E-mail has arrived that has me a little puzzled. The sender chose to use an anonymous service, so I don't know who wrote it. He or she is "the author of several novels" but didn't mention titles or publishers.
Sender tells me that I should be aware that other writers are ripping off my weblog, and gives URLs. I go look at one. The blog has a tag line very similar to mine. I check the next one. The blog has a couple of ten lists, again similar to my ten things lists.
The e-mail winds up asking me to post the URLs here as examples of plagiarism, and warns me that I should remove the link to my example character outline sheet before someone steals that.
I'm assuming this sender is in earnest, so let me answer seriously: Imitation is not plagiarism. Imitation is when someone models their work after yours. Same goes for weblogs. Plagiarism is when someone copies your work and publishes it under their name. If you're an author, you need to know the difference.
There are familiar phrases and concepts that anyone can use.
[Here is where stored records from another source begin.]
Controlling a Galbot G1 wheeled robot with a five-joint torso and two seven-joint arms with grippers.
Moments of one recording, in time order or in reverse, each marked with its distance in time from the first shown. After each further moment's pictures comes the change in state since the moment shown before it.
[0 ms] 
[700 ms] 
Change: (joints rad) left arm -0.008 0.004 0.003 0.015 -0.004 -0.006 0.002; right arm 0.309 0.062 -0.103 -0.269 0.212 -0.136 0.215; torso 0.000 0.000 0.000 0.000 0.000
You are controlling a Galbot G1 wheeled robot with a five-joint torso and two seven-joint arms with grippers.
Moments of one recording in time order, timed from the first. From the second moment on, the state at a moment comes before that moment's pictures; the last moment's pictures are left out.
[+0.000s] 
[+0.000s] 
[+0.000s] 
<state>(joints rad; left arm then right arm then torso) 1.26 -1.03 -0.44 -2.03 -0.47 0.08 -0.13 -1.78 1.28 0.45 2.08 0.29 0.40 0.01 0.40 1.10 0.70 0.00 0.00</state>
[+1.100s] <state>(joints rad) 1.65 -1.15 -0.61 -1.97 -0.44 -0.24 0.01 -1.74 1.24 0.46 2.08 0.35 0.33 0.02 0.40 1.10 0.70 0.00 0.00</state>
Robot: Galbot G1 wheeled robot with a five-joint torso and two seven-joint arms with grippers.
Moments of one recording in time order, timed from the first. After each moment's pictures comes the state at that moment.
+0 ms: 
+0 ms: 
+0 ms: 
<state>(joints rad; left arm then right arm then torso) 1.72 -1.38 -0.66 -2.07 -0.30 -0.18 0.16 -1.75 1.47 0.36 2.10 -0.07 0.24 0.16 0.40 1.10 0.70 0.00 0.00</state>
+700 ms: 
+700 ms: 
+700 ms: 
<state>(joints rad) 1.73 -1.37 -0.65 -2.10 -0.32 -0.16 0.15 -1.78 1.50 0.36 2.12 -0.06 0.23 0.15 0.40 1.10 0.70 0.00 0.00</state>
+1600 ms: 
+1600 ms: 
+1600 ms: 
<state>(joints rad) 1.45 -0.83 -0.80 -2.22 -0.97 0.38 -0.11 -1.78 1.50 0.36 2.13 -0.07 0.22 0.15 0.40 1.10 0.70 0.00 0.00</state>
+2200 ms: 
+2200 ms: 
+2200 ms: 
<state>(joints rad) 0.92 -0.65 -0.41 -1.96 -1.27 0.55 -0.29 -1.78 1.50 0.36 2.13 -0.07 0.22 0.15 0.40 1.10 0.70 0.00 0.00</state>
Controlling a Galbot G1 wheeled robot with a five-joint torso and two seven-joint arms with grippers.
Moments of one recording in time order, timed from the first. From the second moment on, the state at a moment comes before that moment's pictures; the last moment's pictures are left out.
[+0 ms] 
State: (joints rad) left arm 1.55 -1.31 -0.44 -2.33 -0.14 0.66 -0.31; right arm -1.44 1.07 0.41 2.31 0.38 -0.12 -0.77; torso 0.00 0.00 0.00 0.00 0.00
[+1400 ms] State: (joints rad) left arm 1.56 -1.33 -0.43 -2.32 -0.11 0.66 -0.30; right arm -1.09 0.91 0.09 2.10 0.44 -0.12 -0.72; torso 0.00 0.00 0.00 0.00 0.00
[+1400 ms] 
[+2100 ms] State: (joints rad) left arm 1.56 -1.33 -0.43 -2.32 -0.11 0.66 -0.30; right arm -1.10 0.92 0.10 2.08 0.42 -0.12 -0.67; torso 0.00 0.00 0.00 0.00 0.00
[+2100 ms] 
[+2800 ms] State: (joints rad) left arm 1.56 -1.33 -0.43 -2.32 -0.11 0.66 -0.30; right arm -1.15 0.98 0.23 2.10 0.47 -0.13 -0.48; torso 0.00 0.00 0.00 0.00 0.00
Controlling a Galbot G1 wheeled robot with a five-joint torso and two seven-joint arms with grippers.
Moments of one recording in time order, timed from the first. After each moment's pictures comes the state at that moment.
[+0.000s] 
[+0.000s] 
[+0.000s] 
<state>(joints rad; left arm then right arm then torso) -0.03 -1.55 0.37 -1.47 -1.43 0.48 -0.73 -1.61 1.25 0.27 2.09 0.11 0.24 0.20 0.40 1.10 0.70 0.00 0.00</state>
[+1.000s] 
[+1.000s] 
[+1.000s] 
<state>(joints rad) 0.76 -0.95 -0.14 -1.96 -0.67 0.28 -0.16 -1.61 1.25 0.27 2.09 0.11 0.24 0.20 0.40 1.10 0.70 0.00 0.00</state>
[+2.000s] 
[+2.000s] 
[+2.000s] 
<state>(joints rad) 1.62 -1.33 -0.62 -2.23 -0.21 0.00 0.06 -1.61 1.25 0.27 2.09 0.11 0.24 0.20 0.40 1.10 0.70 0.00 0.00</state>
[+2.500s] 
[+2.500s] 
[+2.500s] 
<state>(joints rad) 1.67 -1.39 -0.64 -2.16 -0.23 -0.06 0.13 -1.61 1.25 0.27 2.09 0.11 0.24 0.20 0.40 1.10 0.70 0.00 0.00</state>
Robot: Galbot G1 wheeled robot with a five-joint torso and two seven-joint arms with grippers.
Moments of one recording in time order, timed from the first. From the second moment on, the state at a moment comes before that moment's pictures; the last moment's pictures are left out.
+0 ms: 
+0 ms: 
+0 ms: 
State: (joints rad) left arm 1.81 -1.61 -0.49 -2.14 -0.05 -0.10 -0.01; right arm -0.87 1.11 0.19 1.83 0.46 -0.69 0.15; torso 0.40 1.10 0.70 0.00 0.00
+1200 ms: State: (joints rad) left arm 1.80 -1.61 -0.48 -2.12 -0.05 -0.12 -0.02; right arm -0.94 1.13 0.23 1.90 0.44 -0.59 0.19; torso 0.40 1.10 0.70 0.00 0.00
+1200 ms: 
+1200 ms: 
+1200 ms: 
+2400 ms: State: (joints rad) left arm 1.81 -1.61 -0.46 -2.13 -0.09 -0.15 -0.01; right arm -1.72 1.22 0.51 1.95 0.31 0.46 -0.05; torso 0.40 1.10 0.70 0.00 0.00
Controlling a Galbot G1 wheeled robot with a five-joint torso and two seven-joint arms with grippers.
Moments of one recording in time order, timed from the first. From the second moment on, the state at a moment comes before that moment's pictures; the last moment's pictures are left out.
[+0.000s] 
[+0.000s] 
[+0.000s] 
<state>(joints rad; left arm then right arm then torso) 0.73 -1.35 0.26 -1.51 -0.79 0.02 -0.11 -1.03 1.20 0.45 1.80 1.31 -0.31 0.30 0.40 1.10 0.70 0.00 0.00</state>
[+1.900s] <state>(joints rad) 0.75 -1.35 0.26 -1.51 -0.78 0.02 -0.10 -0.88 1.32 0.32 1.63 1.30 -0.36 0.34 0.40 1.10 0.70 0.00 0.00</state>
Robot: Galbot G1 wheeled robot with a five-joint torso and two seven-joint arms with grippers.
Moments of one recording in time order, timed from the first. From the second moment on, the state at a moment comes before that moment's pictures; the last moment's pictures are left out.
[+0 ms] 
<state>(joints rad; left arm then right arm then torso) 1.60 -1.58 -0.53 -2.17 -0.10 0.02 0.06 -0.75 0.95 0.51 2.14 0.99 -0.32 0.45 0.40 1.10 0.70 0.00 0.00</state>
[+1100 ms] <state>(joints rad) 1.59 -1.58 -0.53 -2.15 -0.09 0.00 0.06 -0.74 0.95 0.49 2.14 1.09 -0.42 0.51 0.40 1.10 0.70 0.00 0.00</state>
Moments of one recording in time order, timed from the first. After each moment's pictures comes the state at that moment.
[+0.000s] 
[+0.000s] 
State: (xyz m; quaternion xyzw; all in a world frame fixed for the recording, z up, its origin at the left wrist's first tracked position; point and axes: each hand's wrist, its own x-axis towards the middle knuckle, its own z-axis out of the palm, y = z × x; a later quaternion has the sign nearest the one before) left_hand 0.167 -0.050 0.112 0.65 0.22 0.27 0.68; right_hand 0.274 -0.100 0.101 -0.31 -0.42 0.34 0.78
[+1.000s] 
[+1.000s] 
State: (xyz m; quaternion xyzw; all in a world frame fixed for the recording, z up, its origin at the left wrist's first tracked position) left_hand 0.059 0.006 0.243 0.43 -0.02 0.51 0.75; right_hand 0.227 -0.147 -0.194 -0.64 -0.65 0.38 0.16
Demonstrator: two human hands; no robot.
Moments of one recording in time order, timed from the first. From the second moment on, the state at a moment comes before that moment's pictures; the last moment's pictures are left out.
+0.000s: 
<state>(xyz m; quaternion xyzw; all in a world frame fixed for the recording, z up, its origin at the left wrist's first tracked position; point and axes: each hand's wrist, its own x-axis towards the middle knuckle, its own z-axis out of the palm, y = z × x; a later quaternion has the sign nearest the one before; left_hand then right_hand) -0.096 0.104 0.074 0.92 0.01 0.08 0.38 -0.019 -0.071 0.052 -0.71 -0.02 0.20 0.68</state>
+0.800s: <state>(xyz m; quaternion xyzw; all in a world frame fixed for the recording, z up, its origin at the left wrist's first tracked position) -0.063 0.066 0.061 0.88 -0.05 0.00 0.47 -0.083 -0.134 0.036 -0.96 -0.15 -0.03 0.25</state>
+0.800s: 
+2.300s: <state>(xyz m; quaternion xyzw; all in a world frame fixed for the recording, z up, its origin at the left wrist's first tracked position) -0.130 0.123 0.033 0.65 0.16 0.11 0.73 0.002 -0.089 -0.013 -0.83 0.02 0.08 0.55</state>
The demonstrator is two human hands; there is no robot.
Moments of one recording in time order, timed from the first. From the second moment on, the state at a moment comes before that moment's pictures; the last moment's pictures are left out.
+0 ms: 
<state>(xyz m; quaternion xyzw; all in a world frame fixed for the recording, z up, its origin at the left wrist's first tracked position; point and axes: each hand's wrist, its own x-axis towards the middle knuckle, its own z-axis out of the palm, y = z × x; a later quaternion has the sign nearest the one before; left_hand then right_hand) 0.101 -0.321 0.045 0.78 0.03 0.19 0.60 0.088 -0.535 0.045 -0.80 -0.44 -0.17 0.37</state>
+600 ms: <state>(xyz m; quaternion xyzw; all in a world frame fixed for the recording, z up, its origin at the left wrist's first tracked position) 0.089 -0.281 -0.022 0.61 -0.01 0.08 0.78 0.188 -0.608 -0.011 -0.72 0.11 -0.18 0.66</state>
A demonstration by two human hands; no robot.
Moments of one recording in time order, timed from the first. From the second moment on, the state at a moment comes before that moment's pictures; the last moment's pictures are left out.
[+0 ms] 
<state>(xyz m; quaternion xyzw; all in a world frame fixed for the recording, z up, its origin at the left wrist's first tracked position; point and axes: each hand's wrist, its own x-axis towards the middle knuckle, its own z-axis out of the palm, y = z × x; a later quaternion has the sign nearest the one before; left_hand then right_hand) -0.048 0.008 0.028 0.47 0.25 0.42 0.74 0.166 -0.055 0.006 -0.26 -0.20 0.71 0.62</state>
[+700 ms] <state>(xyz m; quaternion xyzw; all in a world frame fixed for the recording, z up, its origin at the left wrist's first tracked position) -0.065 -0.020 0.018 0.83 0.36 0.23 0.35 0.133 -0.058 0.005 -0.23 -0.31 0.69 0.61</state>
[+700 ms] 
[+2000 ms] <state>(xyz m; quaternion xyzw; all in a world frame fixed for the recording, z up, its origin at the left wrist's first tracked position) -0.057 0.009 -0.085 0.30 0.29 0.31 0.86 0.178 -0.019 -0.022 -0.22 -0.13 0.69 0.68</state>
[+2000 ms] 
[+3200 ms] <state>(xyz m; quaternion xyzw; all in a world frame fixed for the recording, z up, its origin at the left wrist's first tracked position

Remember all the bruha about Al Franken using the phrase "fair and balanced" in the title of his book, and Fox News was going to sue him? Same thing. I certainly don't own the phrase "Writing Pro Since 1998." It's like putting "established 1886" on a landmark; anyone can do it. If you want to use it as a tag line for your weblog with the year you got published, no problem. Same goes for my ten things lists. I have seen lists like mine in more places than I can count. You can't own the number 10.
The character outline sheet, along with all the rest of the content here, is free to anyone for personal use. If you have a friend you'd like to pass it along to, go right ahead. If you'd like to use it for a class or seminar, please do. Remember when you make lots of copies or post it online to give me a link or byline credit. If anything here gives you an idea to do something similar on your weblog, be my guest, and thank you, I'm flattered.
I'd also like to thank the anonymous sender of this e-mail for the concern, but I've got no reply-to, thus this post.